New Delhi: The Supreme Court on Monday directed the Delhi Development Authority (DDA) to put on hold, for a week, the demolition drive in Vishwas Nagar on humanitarian grounds and allow residents, mostly slum dwellers, to leave on their own.
A vacation bench of Justices Aniruddha Bose and Sanjay Karol said the court did not find any fault with the single and division benches of the Delhi High Court allowing DDA to remove the encroachments. “So far as the right of petitioners to reside at the dwelling place is concerned, we do not wish to interfere with the order passed by the Delhi High Court,” it said.
Citing humanitarian grounds, the bench said it is inclined to grant seven days to vacate the premises and if people fail to vacate by May 29, it will be open for DDA to resume the demolition activities.
The bench issued notice to the DDA, represented by lawyer Sunieta Ojha, and said the court will examine in July’s second week, whether residents, who would be removed from their dwelling units, are entitled for rehabilitation either under the Delhi Urban Shelter Improvement Board Act or any other law.
The bench was informed that the demolition activity had started at 8 a.m. on Monday and the high court, on March 14, had dismissed a petition of the residents and ordered demolition after considering all their claims. Ojha contended that the same claims were now being revived after two months.
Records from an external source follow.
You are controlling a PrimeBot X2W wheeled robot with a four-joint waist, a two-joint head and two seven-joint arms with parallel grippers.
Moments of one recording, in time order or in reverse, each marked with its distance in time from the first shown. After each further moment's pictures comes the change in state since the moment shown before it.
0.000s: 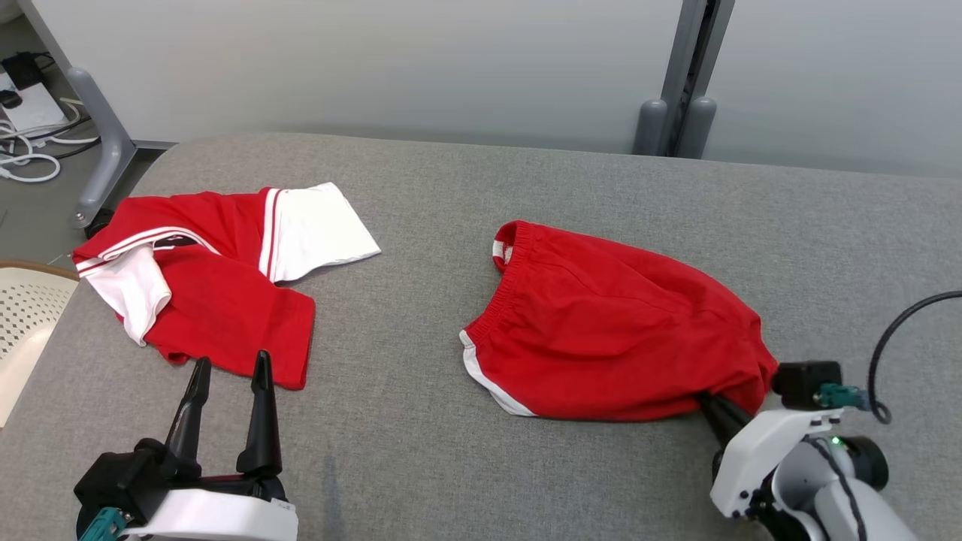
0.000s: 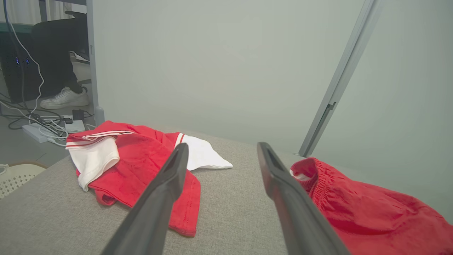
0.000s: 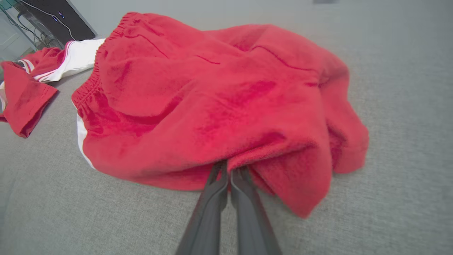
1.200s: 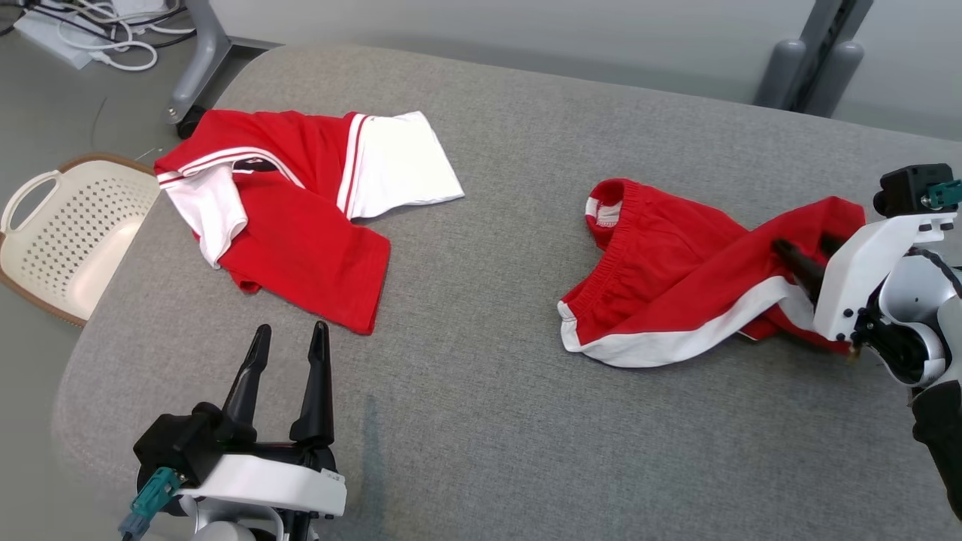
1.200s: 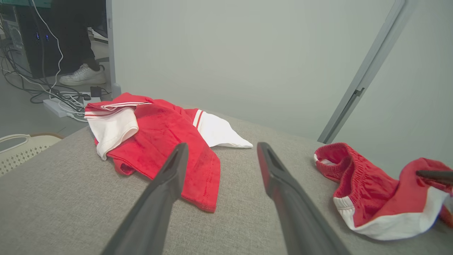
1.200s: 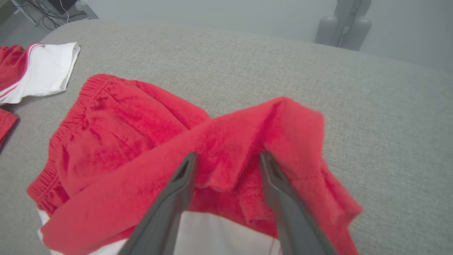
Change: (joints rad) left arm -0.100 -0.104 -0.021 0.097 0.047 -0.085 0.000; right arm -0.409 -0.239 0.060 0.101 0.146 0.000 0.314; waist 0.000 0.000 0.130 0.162
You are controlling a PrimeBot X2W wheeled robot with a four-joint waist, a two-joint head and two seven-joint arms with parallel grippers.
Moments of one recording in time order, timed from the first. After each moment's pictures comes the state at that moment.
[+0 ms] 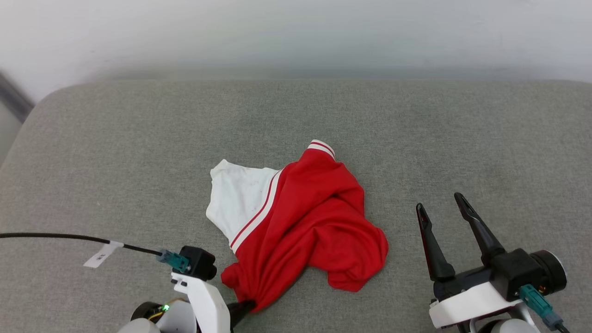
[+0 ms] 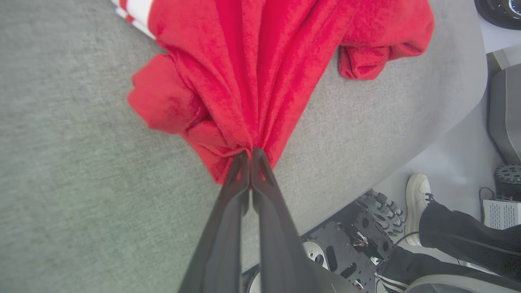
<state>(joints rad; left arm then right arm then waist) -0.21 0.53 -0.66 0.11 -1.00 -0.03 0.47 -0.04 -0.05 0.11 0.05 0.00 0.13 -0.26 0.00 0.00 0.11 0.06</state>
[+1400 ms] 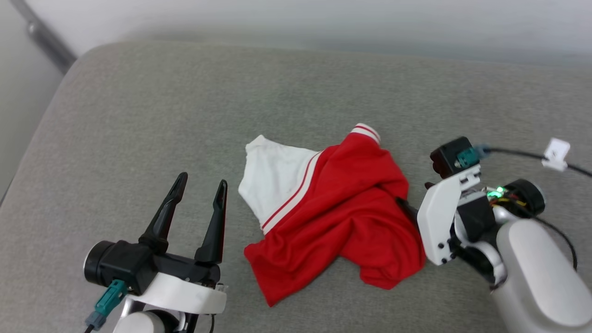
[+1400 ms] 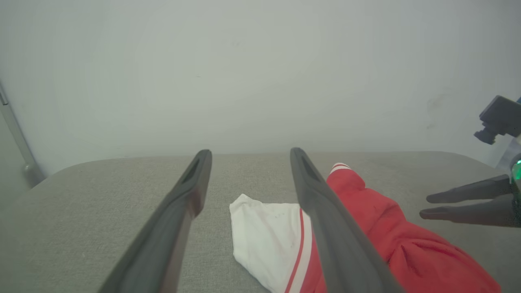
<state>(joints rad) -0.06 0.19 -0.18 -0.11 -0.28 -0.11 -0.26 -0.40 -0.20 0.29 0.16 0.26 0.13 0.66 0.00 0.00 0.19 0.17</state>
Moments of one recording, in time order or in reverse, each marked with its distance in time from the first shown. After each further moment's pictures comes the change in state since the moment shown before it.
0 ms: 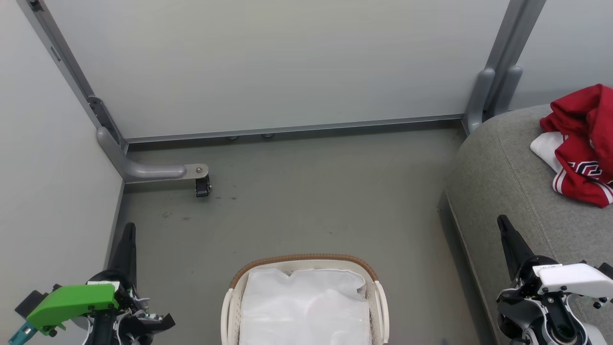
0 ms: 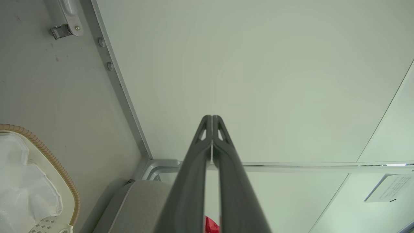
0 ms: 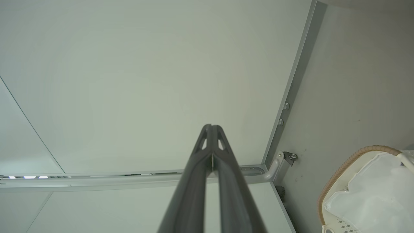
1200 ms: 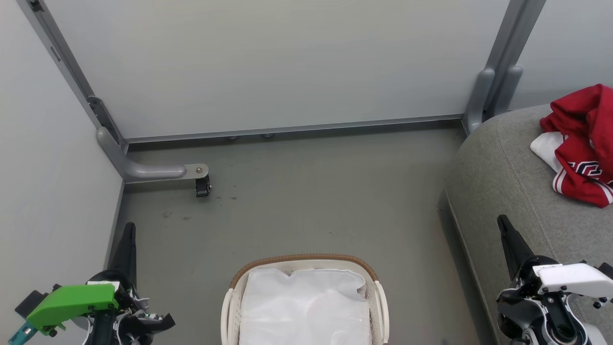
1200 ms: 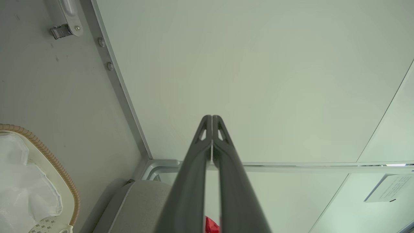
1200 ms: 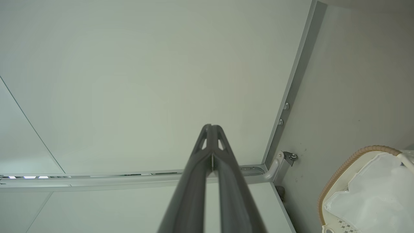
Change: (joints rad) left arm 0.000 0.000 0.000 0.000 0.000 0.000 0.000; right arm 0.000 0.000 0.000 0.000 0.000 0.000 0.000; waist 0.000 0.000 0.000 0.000
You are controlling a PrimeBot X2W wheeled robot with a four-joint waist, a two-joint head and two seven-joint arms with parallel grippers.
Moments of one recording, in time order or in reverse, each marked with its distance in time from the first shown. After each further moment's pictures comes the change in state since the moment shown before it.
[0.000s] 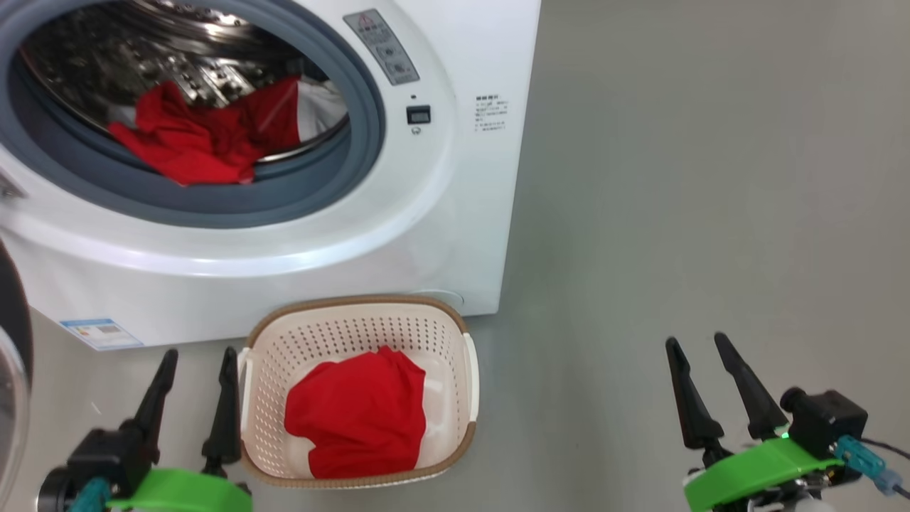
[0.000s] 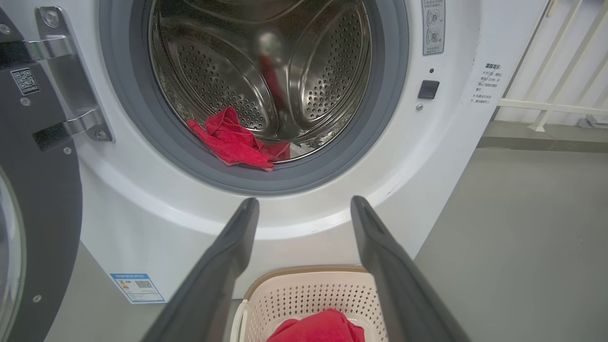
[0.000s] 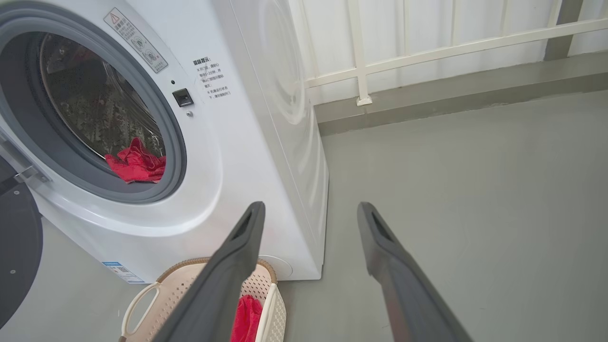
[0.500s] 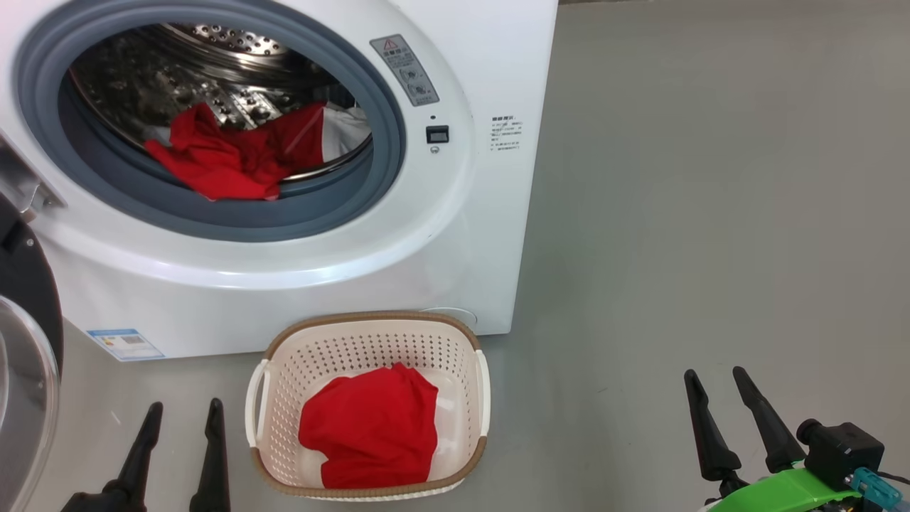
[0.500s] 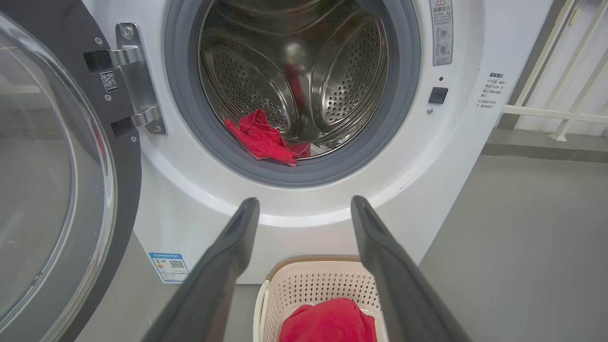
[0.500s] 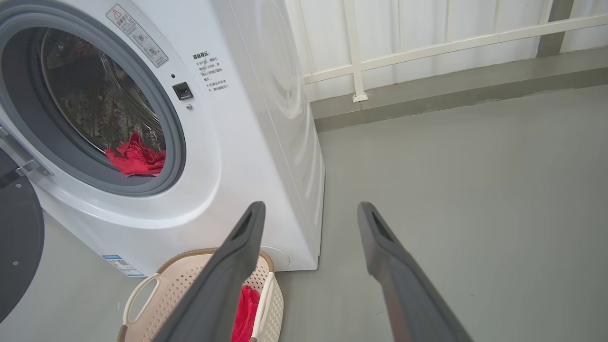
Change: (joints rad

The top court’s order came on a petition filed by some residents of the Kasturba Nagar area falling under Vishwas Nagar locality of east Delhi.
During the hearing, the residents pressed that they were seeking rehabilitation before being removed and highlighted valid identity documents possessed by them and also, they have been residing at the place for 40 years.
The petitioners’ contended that their colony has not been categorised as a registered slum due, as a result of which the authorities declined to consider their rehabilitation.
As per the high court direction, the DDA last week issued notices about the demolition from May 22 to 24.